ASSIGNMENT: In the listing below, repeat exactly every line from the first through the line containing "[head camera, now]", with nothing else.

DATA EXCERPT:
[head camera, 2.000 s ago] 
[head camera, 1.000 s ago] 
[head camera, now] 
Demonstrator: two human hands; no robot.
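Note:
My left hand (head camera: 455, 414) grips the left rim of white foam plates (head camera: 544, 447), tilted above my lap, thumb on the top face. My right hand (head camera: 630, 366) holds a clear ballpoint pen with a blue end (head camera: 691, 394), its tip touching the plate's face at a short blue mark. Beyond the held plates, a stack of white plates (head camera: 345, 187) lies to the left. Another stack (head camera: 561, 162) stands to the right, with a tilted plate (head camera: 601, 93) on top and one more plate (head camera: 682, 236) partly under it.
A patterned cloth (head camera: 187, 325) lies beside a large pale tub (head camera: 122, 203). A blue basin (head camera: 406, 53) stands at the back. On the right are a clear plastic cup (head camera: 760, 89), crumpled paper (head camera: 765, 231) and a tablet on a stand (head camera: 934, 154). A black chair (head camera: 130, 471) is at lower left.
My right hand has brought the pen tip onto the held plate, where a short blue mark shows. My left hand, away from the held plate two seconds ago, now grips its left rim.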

COMPLETED TASK:
[head camera, 2.000 s ago] 
[head camera, 1.000 s ago] 
[head camera, now] 

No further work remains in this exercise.